-- Assignment --
Nothing but the lines from the start of the records through the line that contains "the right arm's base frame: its" is to be copied, and each is to be copied exactly.

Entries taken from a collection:
□ □ □ □ □

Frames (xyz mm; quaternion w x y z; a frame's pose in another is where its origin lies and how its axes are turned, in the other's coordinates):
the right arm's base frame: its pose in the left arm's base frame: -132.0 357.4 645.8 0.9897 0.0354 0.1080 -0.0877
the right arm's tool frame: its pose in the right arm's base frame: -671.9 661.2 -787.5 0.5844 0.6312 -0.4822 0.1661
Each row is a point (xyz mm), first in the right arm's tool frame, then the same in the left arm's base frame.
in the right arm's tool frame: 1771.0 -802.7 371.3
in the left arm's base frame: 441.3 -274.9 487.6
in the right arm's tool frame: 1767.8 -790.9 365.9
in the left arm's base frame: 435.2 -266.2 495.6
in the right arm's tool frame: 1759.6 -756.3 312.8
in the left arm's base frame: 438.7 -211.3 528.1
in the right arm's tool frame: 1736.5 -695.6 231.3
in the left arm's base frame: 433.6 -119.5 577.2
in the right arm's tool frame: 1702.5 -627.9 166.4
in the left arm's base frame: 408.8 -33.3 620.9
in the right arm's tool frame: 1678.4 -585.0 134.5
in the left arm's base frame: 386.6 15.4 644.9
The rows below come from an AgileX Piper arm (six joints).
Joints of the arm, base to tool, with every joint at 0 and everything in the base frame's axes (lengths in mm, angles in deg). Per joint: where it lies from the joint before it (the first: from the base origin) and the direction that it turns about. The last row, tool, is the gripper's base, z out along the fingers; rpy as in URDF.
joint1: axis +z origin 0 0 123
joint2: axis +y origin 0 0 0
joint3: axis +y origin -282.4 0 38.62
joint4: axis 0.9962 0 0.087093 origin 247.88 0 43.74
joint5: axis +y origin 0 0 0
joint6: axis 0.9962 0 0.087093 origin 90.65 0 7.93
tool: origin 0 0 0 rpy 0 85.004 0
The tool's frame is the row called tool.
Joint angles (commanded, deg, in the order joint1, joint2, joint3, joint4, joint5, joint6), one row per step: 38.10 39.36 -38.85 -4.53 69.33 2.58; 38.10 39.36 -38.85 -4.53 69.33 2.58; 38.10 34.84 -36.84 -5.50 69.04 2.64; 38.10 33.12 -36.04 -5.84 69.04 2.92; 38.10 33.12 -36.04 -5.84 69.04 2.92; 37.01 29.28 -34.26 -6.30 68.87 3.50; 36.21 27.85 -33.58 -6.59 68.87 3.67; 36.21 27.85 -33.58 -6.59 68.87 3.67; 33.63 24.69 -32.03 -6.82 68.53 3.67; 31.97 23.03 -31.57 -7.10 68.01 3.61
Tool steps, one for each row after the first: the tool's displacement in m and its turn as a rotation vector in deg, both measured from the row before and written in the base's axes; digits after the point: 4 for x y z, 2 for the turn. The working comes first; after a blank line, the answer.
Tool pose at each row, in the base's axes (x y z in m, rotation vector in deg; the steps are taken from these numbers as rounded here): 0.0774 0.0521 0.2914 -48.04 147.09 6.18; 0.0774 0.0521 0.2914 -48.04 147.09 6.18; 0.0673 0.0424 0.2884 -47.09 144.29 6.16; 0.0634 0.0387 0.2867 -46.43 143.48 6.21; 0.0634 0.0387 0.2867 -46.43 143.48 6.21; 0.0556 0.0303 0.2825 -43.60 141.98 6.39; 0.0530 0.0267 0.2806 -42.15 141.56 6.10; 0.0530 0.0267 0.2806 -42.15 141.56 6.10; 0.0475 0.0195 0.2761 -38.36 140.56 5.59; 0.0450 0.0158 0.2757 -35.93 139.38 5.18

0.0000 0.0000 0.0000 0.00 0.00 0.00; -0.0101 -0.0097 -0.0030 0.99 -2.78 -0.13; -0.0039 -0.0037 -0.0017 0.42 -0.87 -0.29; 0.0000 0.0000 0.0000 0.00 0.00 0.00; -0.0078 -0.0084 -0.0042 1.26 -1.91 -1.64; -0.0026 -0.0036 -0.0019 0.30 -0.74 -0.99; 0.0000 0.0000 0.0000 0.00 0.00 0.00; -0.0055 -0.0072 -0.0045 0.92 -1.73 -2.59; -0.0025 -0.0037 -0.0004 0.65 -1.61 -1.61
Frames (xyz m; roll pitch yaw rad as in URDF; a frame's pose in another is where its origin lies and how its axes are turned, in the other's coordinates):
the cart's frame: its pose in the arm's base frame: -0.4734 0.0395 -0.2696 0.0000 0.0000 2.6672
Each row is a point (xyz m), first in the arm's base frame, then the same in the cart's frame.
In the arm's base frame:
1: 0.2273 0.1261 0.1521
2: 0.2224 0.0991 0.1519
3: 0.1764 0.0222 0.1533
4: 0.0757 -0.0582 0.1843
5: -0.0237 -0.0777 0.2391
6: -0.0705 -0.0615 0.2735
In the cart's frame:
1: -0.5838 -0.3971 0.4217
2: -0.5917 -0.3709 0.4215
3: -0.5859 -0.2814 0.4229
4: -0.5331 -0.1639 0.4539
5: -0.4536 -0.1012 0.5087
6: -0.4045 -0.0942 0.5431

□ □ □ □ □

-- Answer space --
Frames (xyz mm; quaternion w x y z; a frame's pose in another is where its origin lies and how its axes are turned, in the other's coordinates):
the right arm's base frame: its pose in the left arm's base frame: -132.0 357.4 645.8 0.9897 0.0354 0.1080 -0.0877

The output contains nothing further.